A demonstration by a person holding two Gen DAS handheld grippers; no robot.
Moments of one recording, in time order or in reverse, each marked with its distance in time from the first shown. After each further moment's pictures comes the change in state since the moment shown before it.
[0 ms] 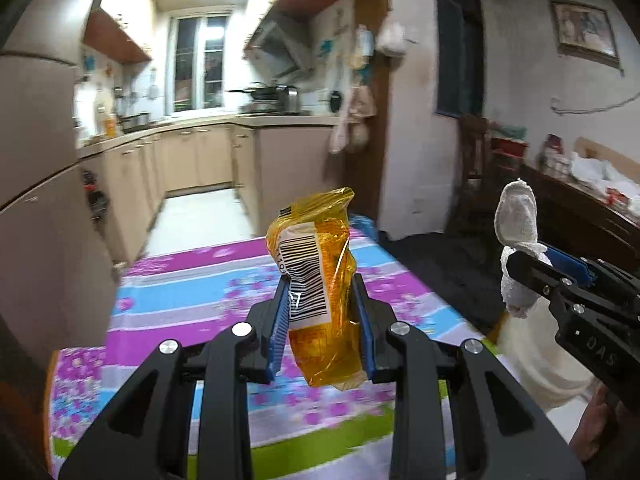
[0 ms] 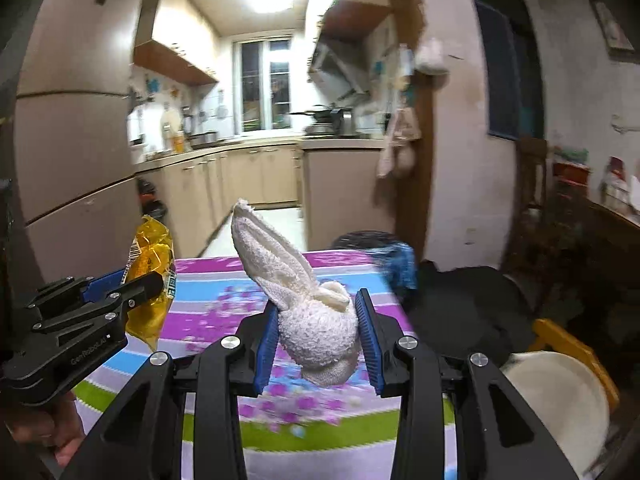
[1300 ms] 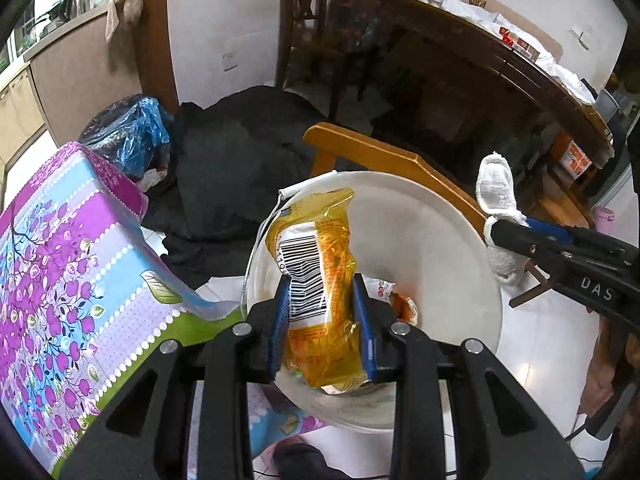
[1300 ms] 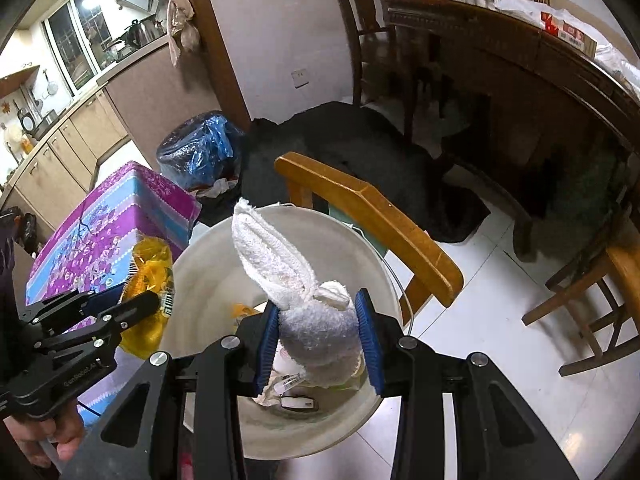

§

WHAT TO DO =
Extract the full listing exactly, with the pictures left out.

OUTPUT BELOW =
A demonstration by a person holding two Gen DAS handheld grippers; no robot.
Moments of one recording, in time order or in reverse, each marked with its distance in time from the first shown. After each further moment's pictures comes the change in state since the moment shown before it.
[0 ms] 
[0 ms] 
[1300 ms] 
[1300 ms] 

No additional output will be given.